How suitable is Wimba Classroom as an online learning tool and as a medium for producing Reusable Learning Objects?

The Brookes Student Learning Experience Strategy (Oxford Brookes University, 2006) proposes eight strategic activities to guide its future planning.  These include increasing the diversity of the student body, developing the quality and diversity of staff and making more effective use of Brookes' facilities.  The Strategy then suggests that it is seeking to establish learning environments that provide students with the opportunity to use technologies to enhance their particular learning styles. 

Data gathered from the Unite Survey supports this and confirms that students want more access to technology, smaller teaching groups and more lecturer contact time. 

The Green Paper: University strategy 2010 to 2020 further confirms this activity but asks the question how do we achieve it? 

The Brookes e-learning strategy proposes that Brookes' students should be digitally literate and capable of using an ever expanding range of digital technologies.  In order to be able to achieve this, the strategy suggests that staff should personally experience Web 2.0 technologies (e.g. wikis for collaborative learning) so that they can inform their students. 

With the increasing growth and therein importance of e-learning as part of both a blended learning environment and a wholly online learning environment at Brookes, there is a definite need to improve staff e-learning skills. 

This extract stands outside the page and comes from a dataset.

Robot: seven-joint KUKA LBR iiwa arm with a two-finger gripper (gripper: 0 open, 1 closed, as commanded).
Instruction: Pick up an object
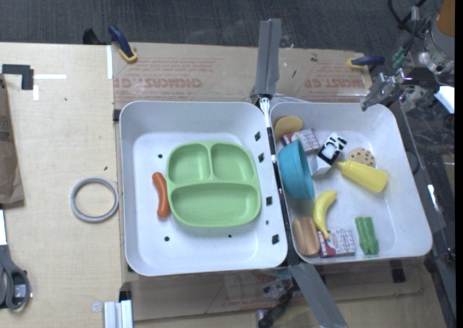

The Media Workshop is responsible for training staff to use all aspects of e-learning at Brookes and as such it has developed a wide range of courses that staff can attend for free.  The sessions run several times a semester and are available at different times and dates to try to accommodate staff needs.  However, over the past few years there has been a significant decrease in the number of staff attending the traditional face to face e-learning training sessions.   Through the use of questionnaires it has been established that one of the reasons for this poor attendance is the lack of time available for the traditional face to face sessions. Respondents felt that the benefits they would receive from attending the sessions did not out weigh the time costs they would incur and therefore they chose not to attend.  Respondents from campuses other than Headington suggested that the sessions might be delivered in an online format to negate the need to travel to Headington. Another issue with the scheduled sessions was that if staff did not use the skills they had learned at the sessions they soon forgot what they had learned.  Therefore interest was expressed in the idea of RLOS that could be used repeatedly to consolidate staff learning as and when staff needed them.